__TASK DESCRIPTION__.
The response should be a faithful copy of every record, with nothing left out.

Items from a dataset:
◆ ◆ ◆ ◆ ◆

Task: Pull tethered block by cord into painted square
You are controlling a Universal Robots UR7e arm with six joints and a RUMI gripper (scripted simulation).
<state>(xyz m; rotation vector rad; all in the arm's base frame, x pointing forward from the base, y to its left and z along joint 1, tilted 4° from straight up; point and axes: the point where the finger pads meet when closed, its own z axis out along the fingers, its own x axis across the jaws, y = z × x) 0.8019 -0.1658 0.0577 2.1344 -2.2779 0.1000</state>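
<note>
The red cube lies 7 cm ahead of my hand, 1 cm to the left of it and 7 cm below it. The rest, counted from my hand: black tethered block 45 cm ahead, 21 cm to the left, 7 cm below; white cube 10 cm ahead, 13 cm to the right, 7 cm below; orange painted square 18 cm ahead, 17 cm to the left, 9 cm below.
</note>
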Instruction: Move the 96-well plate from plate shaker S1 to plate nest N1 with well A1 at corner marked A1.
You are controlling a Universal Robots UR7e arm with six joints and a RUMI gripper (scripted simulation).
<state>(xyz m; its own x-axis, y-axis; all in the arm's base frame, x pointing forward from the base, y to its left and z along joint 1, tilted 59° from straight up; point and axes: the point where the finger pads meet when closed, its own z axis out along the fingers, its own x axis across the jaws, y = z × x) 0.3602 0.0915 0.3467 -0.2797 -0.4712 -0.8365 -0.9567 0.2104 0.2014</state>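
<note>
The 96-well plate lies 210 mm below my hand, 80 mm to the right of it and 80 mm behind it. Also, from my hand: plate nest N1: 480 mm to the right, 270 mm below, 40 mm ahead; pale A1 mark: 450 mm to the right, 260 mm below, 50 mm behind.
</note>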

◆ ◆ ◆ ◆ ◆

__ANSWER BOX__.
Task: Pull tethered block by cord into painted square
You are controlling a Universal Robots UR7e arm with six joints and a RUMI gripper (scripted simulation).
<state>(xyz m; rotation vector rad; all in the arm's base frame, x pointing forward from the base, y to its left and z along joint 1, tilted 4° from straight up; point and axes: the point where the finger pads meet when closed, its own z axis out along the fingers, its own x axis across the jaws, y = z × x) 0.8019 -0.1658 0.0577 2.1344 -2.2779 0.1000</state>
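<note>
The red cube lies 7 cm ahead of my hand, 1 cm to the left of it and 7 cm below it. The rest, counted from my hand: black tethered block 45 cm ahead, 21 cm to the left, 7 cm below; white cube 10 cm ahead, 13 cm to the right, 7 cm below; orange painted square 18 cm ahead, 17 cm to the left, 9 cm below.
</note>
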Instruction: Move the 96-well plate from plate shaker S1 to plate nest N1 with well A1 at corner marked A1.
You are controlling a Universal Robots UR7e arm with six joints and a RUMI gripper (scripted simulation).
<state>(xyz m; its own x-axis, y-axis; all in the arm's base frame, x pointing forward from the base, y to its left and z along joint 1, tilted 59° from straight up; point and axes: the point where the finger pads meet when closed, its own z axis out along the fingers, its own x axis across the jaws, y = z × x) 0.3602 0.0915 0.3467 -0.2797 -0.4712 -0.8365 -0.9567 0.2104 0.2014</state>
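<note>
The 96-well plate lies 210 mm below my hand, 80 mm to the right of it and 80 mm behind it. Also, from my hand: plate nest N1: 480 mm to the right, 270 mm below, 40 mm ahead; pale A1 mark: 450 mm to the right, 260 mm below, 50 mm behind.
</note>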

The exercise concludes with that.